Here, the United States read aloud the facts stipulated in the plea agreement, including that Crowe “knowingly and intentionally conspired and agreed, together with [co-defendants] and others . . . to possess with the intent to distribute 500 grams or more of a mixture and substance containing a detectable amount of methamphetamine.” (R. 15:10-18); see also (Plea Agreement ¶ 3). When asked by the Court whether he was guilty of the crime charged, Crowe responded, “Yes, sir.” (R. 16:16-17). When asked if he committed the acts described by the United States, Crowe again responded, “Yes, sir.” (R. 16:18-20). Finally, when asked how he pled, Crowe conceded he was guilty. (R. 16:21-23). This admission supplants Crowe's later arguments of innocence, particularly given the length of time elapsed between the hearing and present motion. See Carpenter, 554 Fed.Appx. at 482 (citations omitted); Carson, 32 F.4th at 624 (citation omitted).
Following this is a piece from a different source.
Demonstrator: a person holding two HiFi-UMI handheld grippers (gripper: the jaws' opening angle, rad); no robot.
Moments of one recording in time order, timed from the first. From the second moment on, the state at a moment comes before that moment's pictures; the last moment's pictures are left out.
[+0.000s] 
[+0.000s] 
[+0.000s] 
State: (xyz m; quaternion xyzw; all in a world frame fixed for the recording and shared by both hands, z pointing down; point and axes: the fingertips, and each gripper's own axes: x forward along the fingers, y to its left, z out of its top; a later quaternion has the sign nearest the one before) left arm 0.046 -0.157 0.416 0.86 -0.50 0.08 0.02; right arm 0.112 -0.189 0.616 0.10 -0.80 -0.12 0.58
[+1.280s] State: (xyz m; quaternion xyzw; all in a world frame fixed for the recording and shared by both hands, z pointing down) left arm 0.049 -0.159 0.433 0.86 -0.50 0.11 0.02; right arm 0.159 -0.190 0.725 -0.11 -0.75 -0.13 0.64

D. Defendant's Background & Experience with Criminal Justice System
Crowe avers that he has never appeared in federal court and has never previously sought a jury trial. (Def.'s Mot. 4). The Presentence Investigation Report confirms Crowe has never appeared in federal court, but Crowe's criminal history in state court contains an abundance of misdemeanor and felony convictions, as well as several pending misdemeanor and felony charges. (Presentence Investigation Report 14-28, DN 261). Crowe's criminal history is ultimately classified as category V. (Presentence Investigation Report 27). Given this history, it is evident that Crowe is familiar with the criminal justice system and the plea process insofar that he may understand the consequences of his actions. Carson, 32 F.4th at 625 (finding a defendant's state criminal history “indicates a general understanding of the criminal justice system and plea bargaining.” (citation omitted)); Carpenter, 554 Fed.Appx. at 483-84 (finding that a defendant with a criminal history category of III “clearly indicates that [he] was not a naive stranger to the criminal proceedings in which he was involved.” (alteration in original) (quoting United States v. Pluta, 144 F.3d 968, 974 (6th Cir. 1998)).
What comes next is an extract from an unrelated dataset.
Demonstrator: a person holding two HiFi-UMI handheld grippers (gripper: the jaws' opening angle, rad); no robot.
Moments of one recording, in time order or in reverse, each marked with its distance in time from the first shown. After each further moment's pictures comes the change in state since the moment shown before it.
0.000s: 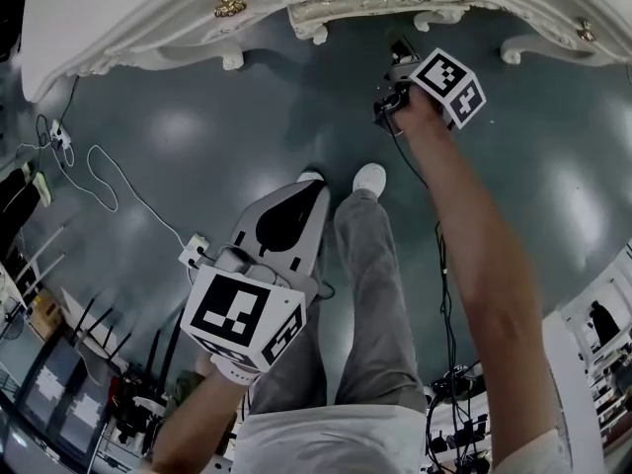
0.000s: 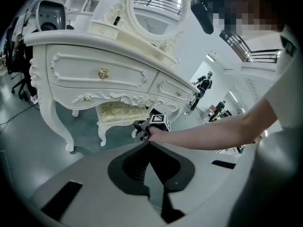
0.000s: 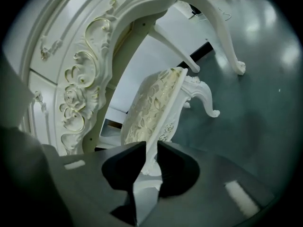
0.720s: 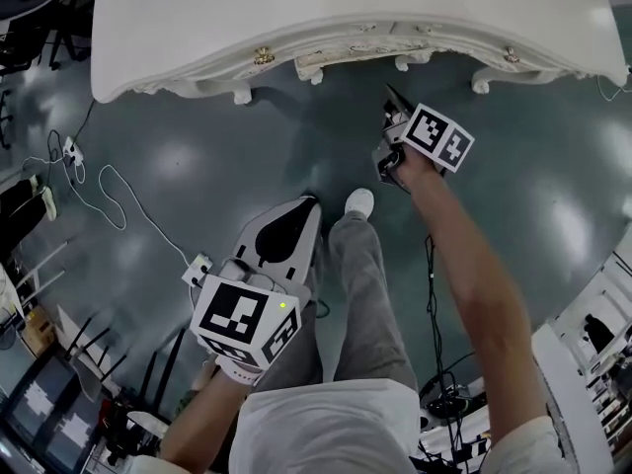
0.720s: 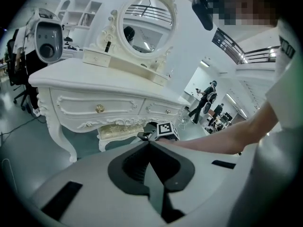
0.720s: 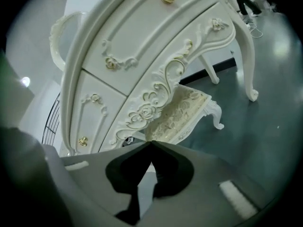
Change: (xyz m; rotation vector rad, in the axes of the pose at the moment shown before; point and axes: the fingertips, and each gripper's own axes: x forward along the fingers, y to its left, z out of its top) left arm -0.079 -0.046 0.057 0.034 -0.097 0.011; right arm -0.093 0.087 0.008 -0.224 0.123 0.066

E. Prejudice to the United States
While the Court is not required to consider prejudice, the issue is persuasively argued. Every co-defendant in this matter has been sentenced except Crowe. (Sentencings, DN 150, 164, 173, 248, 263, 276, 296). With each co-defendant sentenced, “[t]he government . . . ha[s] lost any leverage it might have needed relative to other defendants testifying against [Crowe].” Bazzi, 94 F.3d at 1027; see also United States v. Weldon, 541 F.Supp.2d 890, 901-02 (E.D. Ky. 2006) (noting that the government's case was prejudiced by the co-defendant's sentencing, because while she may still be compelled to testify at trial if the plea was withdrawn, “the compulsion of her testimony would likely be with less force as was previously applicable.”). Additionally, this matter was initially set for trial on March 15, 2022, and was remanded from the Court's calendar following the plea. (Order 4, DN 215). With Crowe being the final co-defendant, trial preparation ceased. Restarting trial preparations several months later is not substantially more imposing than if the United States had previously continued, but the effect of the delay in preparation and witness coordination still weighs against Crowe's motion. See Bazzi, 94 F.3d at 1027; United States v. Baker, No. 21-3159, 2022 U.S. App. LEXIS 9315, at *20 (6th Cir. Apr. 5, 2022).
IV. CONCLUSION
Crowe has failed to satisfy any of the factors meriting withdrawal of his guilty plea. For the foregoing reasons, IT IS HEREBY ORDERED that Defendant's Motion to Withdraw His Guilty Plea (DN 290) is DENIED.